部屋へ戻ると、サクは年少の子供たちに捕まる前に、急いで机の前へ座った。
紙を机に広げ、手のひらで皺を伸ばす。
まず紙を三角に折り、正方形になるところで余った部分を折り返した。その部分を何度も指でなぞり、折り目に沿って慎重にちぎる。
それから、鶴を折り始めた。
しかし、折り紙など何年もやっていない。次をどう折るのだったか分からなくなり、何度も折っては開き、開いてはまた折り直した。
その姿を、近くにいた年中の女の子が覗き込んできた。
「なにしてるの?」
それくらいなら、サクにも分かった。
「オリガミ」
そう答えたが、当然、女の子には通じない。小首をかしげたまま、サクの手元を見ている。
そうこうしているうちに、どうにか鶴らしいものが出来上がった。
サクは羽を広げ、形を整えた。
だが、首はへにゃりと前へ垂れた。紙が皺だらけで腰がないため、羽もうまく広がらない。
ひどい出来だった。
サクががっくりしていると、覗き込んでいた女の子が目を丸くした。
何か叫びながら鶴を指さし、しきりにサクへ訴えかける。
その声を聞きつけ、数人の子供たちが集まってきた。
子供たちは机の上の出来の悪い鶴を取り囲み、恐る恐る指先でつつき始めた。
うけている!
そう感じたサクは、残った紙で今度は箱を折ってみた。箱の折り方はどうにか覚えていたので、鶴ほど苦労せず、それなりの形に仕上がった。
そこへ、年中の子供たちが数の勉強に使っていた木の実を入れてみる。
これも大受けだった。
どうやら、もっと作らなければならないらしい。
サクは残った紙を小さく分け、いくつかの正方形を作った。その一枚でもう一度、小さな鶴を折る。

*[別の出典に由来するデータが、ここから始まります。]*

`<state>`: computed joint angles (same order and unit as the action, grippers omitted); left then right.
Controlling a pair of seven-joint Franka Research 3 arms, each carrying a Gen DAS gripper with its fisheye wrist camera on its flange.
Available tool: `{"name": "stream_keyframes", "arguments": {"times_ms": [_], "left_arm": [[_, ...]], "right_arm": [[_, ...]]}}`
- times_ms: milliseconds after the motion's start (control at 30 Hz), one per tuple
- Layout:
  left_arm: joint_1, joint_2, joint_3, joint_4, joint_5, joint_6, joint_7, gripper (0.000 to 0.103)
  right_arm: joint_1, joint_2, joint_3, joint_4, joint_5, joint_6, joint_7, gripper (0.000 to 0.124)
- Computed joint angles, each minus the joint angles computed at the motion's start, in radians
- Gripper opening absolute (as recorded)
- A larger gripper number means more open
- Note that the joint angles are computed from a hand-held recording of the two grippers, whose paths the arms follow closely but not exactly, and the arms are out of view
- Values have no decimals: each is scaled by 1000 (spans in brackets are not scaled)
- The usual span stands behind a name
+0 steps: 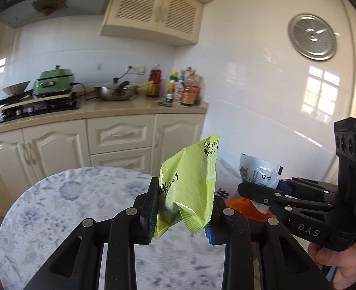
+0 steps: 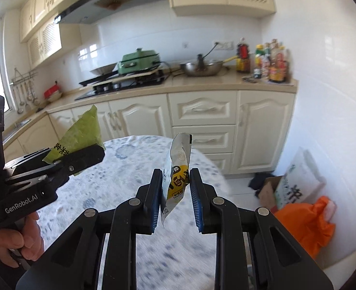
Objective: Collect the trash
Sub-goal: 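Carry the green bag and snack packet over the bin and open both tools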
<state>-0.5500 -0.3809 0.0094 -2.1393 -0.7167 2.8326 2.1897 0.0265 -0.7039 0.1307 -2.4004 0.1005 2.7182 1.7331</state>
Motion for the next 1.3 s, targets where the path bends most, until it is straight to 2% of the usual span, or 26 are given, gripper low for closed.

さらに兜を折り、年少の子供たちが遊んでいた人形にかぶせてみた。
最後に、残しておいた長方形の紙で紙鉄砲を折った。
子供たちが見守る中、サクはそれを大きく振りかぶり、勢いよく振り下ろした。
「パン!」
部屋に乾いた音が響いた。
一瞬、子供たちは目を丸くした。
次の瞬間、サクは子供たちに取り囲まれていた。
誰もが手を伸ばし、口々に何かを訴えてくる。鶴も、箱も、兜も、音の鳴る紙も、自分のものが欲しいらしい。
言葉のすべては分からなかったが、何を求められているかだけは、嫌というほどよく分かった。